Exercise description
Print exactly the lines that run from the opening line of the material through the line with "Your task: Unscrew", and nothing else, leaving out pictures.

====

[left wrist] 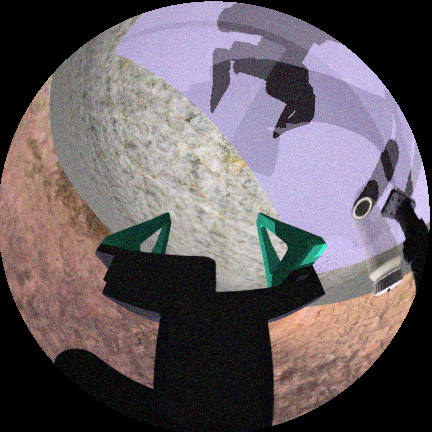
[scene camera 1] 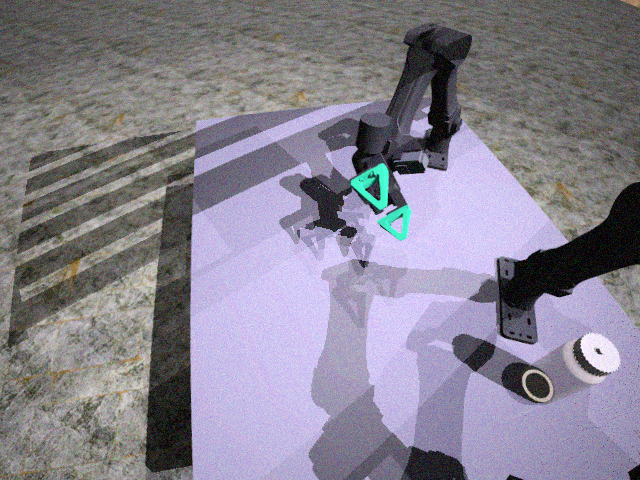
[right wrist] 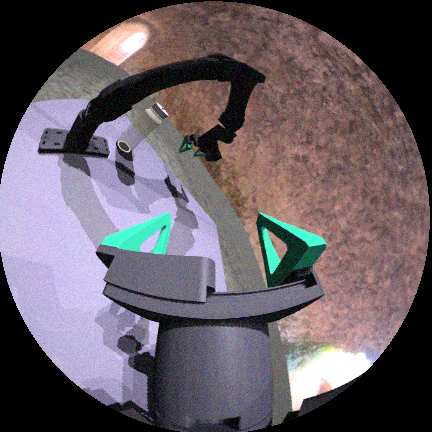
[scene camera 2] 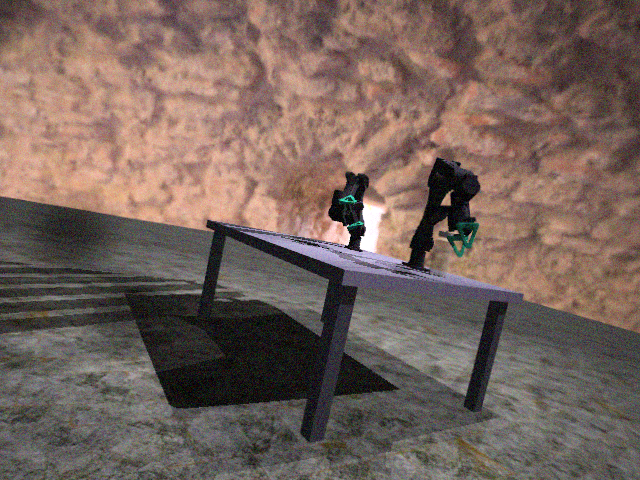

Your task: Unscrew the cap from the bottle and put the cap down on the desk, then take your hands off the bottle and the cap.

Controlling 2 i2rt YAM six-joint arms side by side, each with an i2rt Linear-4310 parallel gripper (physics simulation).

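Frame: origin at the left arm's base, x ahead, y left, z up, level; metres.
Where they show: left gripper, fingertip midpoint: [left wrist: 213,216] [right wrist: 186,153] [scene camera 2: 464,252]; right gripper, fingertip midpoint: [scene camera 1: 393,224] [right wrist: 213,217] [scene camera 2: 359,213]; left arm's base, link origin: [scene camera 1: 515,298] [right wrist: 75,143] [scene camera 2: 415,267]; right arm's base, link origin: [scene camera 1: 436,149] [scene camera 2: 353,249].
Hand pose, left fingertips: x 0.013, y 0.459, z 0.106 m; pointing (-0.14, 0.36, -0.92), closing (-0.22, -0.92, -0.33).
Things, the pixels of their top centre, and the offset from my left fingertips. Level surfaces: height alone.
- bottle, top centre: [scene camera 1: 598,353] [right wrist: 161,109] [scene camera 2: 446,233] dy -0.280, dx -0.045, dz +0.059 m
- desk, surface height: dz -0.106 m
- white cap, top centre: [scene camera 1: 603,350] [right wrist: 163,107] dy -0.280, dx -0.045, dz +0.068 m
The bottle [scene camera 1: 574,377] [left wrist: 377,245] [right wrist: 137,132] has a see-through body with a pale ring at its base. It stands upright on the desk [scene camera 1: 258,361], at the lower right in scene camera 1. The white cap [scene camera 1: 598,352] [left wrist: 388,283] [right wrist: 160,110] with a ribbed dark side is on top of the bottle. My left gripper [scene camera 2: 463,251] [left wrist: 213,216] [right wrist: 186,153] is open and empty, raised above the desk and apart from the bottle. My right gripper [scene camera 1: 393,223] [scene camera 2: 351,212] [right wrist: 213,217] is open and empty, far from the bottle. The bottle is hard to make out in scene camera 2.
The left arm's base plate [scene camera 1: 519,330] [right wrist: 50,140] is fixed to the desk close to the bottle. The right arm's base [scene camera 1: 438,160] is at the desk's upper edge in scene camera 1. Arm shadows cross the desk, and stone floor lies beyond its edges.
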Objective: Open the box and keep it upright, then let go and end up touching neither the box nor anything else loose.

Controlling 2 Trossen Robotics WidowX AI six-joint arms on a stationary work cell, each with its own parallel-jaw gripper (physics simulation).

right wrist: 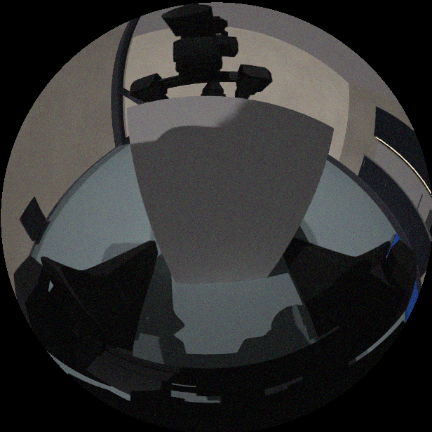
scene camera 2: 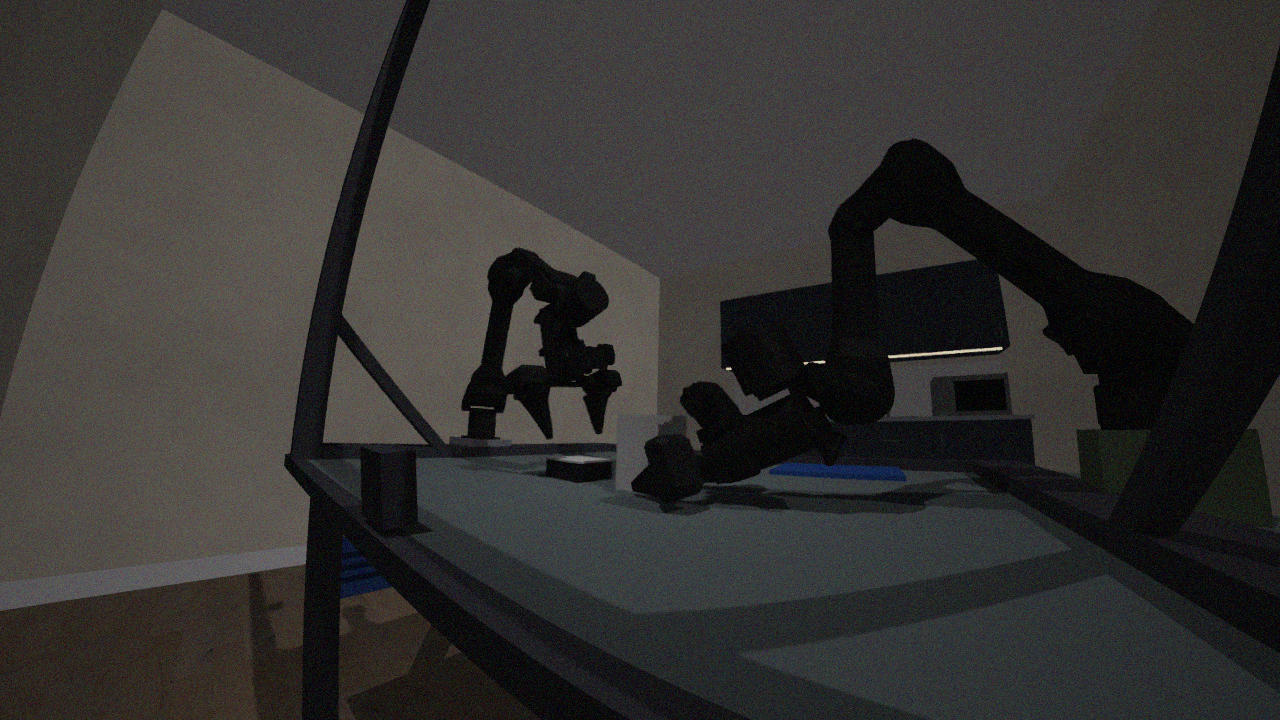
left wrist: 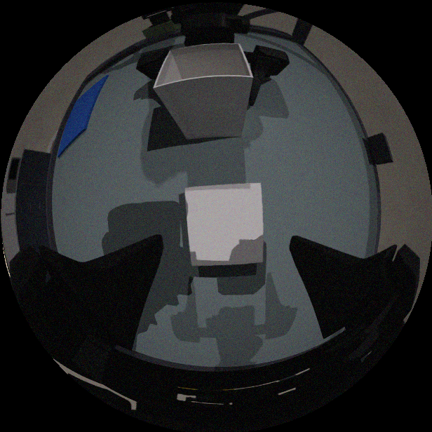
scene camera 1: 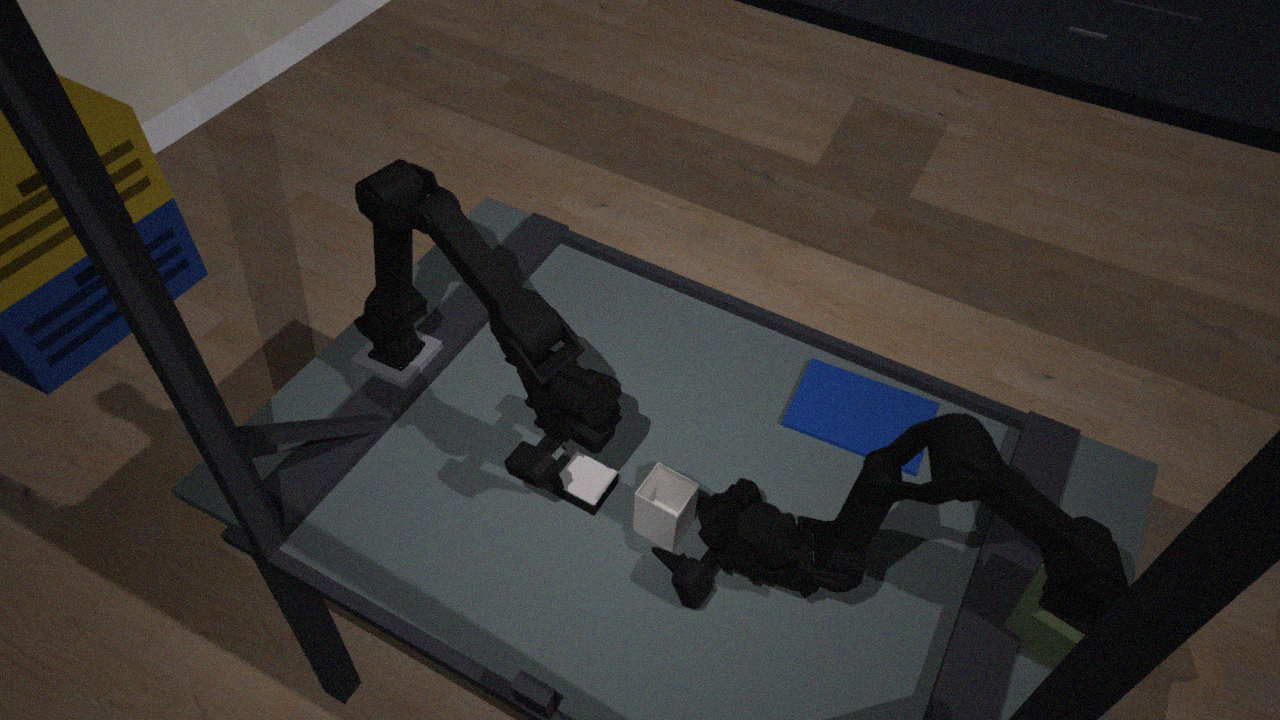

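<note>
The white box stands upright on the table with its top open. Its lid, white on top with dark sides, lies on the table apart from the box, to its left in scene camera 1. My left gripper is open and empty, hanging above the lid. My right gripper is open and low at the box, with a fingertip near either side of it. Whether either right finger touches the box cannot be told.
A blue flat panel lies at the upper right of the table in scene camera 1. Dark frame posts rise at the table's sides. A green block sits by the right arm's base.
</note>
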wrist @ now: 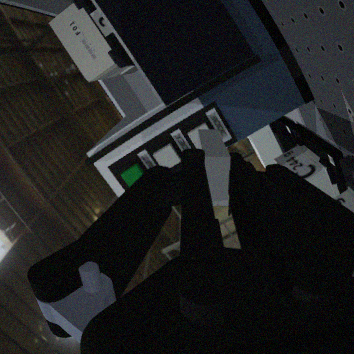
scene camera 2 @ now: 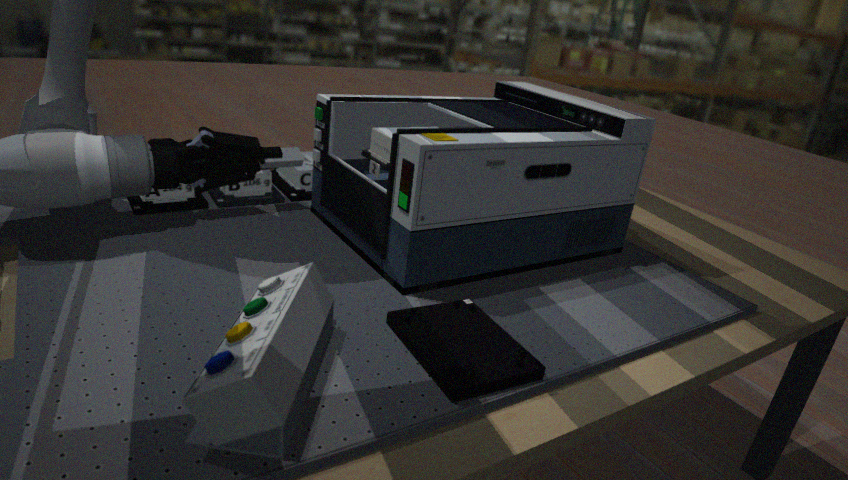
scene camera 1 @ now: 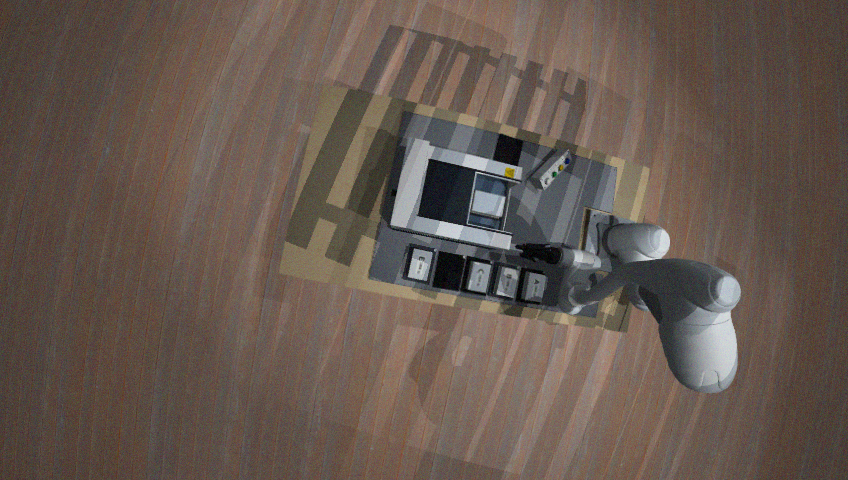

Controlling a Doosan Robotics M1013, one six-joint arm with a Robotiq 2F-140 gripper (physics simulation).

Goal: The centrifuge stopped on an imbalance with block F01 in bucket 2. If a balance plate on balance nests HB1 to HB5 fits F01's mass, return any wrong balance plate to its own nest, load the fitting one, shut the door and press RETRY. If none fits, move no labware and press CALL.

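Where they show: gripper, fingertip midpoint: (wrist: 206, 147) (scene camera 2: 300, 156); arm's base, link origin: (scene camera 1: 611, 241).
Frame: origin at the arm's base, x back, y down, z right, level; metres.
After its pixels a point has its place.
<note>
The centrifuge (scene camera 1: 410, 184) @(x -1.030, y -0.226, z 0.180 m) (scene camera 2: 523, 184) @(x -0.770, y -0.129, z 0.310 m) stands with its front chamber open and a dark panel on its top. Block F01 (wrist: 82, 45) @(x -0.658, y -0.147, z 0.116 m) (scene camera 2: 380, 141) @(x -0.658, y -0.151, z 0.115 m) is in the chamber, by a bucket marked 2 in scene camera 2. My gripper (scene camera 1: 518, 246) @(x -0.611, y -0.091, z -0.035 m) (scene camera 2: 300, 157) @(x -0.611, y -0.091, z -0.035 m) (wrist: 206, 147) @(x -0.611, y -0.091, z -0.035 m) is shut and empty, its tips at the lowest white button of the front button column; contact cannot be told. Plates A (scene camera 1: 533, 286) @(x -0.456, y -0.036, z -0.216 m), B (scene camera 1: 507, 281) @(x -0.584, y -0.037, z -0.192 m) and C (scene camera 1: 478, 277) @(x -0.719, y -0.036, z -0.173 m) (wrist: 305, 167) @(x -0.682, y -0.014, z -0.114 m) sit in their nests; C reads 244 g. Another plate (scene camera 1: 419, 266) @(x -0.980, y -0.037, z -0.126 m) sits in the far left nest. The nest (scene camera 1: 449, 270) @(x -0.841, y 0.006, z -0.146 m) beside C is dark, without a visible plate.
A sloped button box (scene camera 1: 553, 170) @(x -0.358, y -0.056, z 0.313 m) (scene camera 2: 303, 356) @(x -0.363, y -0.029, z 0.383 m) with white, green, yellow and blue buttons stands in front of the centrifuge. A flat black pad (scene camera 1: 508, 148) @(x -0.560, y 0.001, z 0.435 m) (scene camera 2: 464, 350) @(x -0.544, y 0.001, z 0.434 m) lies beside the centrifuge. The nest row runs along its other side, near the arm.
</note>
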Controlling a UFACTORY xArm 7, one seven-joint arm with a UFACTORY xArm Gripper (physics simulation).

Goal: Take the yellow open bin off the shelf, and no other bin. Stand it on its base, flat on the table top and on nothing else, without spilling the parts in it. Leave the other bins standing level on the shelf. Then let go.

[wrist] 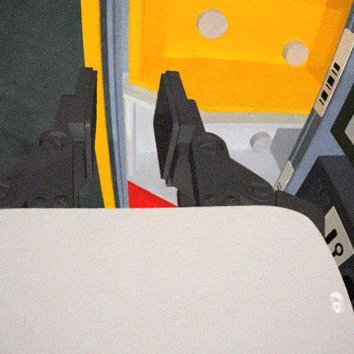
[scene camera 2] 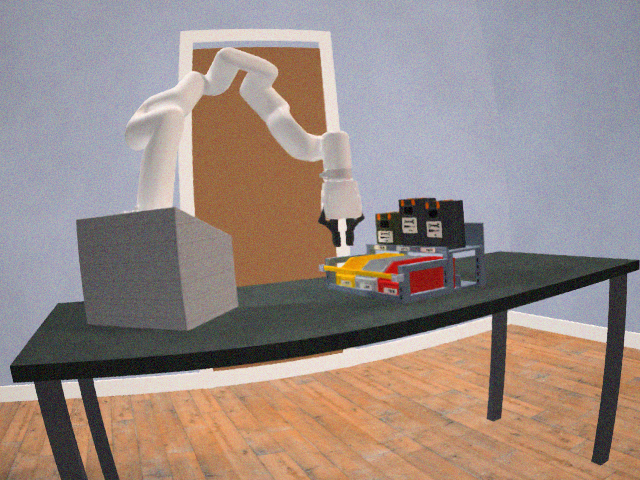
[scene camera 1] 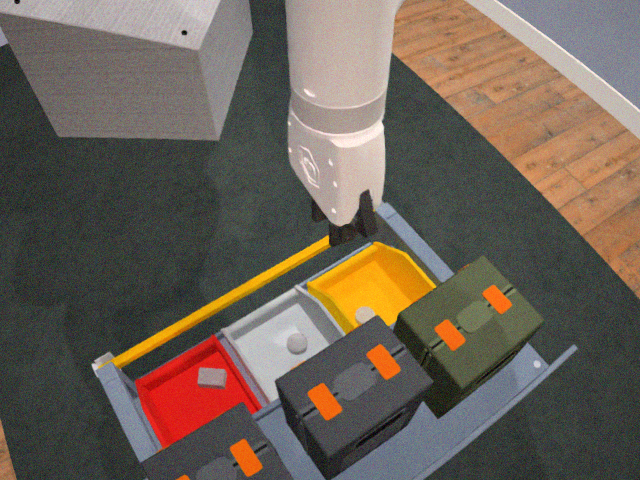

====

Answer for the task
[left wrist] 
[scene camera 1] 
[right wrist] 
[scene camera 2] 

Your task: Unscrew the cap from the bottle and put the cap down on the desk, then take your hands off the bottle and the cap.

No further work remains on this exercise.